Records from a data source

════════════════════

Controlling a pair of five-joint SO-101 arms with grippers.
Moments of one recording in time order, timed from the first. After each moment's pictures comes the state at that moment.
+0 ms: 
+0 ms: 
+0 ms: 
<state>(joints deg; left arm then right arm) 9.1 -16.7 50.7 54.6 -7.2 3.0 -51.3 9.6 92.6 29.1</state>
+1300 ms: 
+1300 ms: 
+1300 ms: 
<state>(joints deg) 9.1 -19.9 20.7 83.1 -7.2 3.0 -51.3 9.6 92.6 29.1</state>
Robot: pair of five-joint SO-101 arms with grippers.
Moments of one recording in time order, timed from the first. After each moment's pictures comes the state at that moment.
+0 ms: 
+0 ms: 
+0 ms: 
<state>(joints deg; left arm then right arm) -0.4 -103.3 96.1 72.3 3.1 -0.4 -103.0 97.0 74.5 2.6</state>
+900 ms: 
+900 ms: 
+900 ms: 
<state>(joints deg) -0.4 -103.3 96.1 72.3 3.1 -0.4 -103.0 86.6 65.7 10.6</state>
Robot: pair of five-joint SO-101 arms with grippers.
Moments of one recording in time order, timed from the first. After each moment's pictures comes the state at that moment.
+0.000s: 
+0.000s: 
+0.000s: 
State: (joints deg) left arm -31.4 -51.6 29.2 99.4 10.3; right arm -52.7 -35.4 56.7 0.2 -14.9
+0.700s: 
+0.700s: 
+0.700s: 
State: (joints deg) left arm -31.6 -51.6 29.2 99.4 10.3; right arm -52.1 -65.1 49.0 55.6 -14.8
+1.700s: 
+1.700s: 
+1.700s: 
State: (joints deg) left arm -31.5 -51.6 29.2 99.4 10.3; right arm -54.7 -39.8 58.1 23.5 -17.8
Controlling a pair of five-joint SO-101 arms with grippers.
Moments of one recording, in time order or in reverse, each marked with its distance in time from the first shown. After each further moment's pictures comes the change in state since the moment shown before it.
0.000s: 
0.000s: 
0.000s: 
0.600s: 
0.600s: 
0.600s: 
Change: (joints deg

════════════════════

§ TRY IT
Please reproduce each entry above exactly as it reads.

§ EXERCISE RESPONSE
Controlling a pair of five-joint SO-101 arms with grippers.
Moments of one recording in time order, timed from the first. After each moment's pictures comes the state at that moment.
+0 ms: 
+0 ms: 
+0 ms: 
<state>(joints deg; left arm then right arm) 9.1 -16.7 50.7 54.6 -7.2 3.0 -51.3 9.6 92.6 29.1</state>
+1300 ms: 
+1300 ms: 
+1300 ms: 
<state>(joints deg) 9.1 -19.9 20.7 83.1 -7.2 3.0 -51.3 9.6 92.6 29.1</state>
Robot: pair of five-joint SO-101 arms with grippers.
Moments of one recording in time order, timed from the first. After each moment's pictures comes the state at that moment.
+0 ms: 
+0 ms: 
+0 ms: 
<state>(joints deg; left arm then right arm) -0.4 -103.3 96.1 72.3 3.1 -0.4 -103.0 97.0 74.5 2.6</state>
+900 ms: 
+900 ms: 
+900 ms: 
<state>(joints deg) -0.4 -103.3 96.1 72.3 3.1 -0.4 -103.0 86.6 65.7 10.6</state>
Robot: pair of five-joint SO-101 arms with grippers.
Moments of one recording in time order, timed from the first. After each moment's pictures comes the state at that moment.
+0.000s: 
+0.000s: 
+0.000s: 
State: (joints deg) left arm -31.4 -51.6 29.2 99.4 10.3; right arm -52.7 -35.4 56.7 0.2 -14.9
+0.700s: 
+0.700s: 
+0.700s: 
State: (joints deg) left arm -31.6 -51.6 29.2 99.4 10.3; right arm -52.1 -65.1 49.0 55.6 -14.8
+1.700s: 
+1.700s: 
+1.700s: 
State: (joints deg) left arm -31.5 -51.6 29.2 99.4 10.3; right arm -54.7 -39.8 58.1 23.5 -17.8
Controlling a pair of five-joint SO-101 arms with grippers.
Moments of one recording, in time order or in reverse, each marked with its distance in time from the first shown. After each further moment's pictures comes the change in state since the moment shown before it.
0.000s: 
0.000s: 
0.000s: 
0.600s: 
0.600s: 
0.600s: 
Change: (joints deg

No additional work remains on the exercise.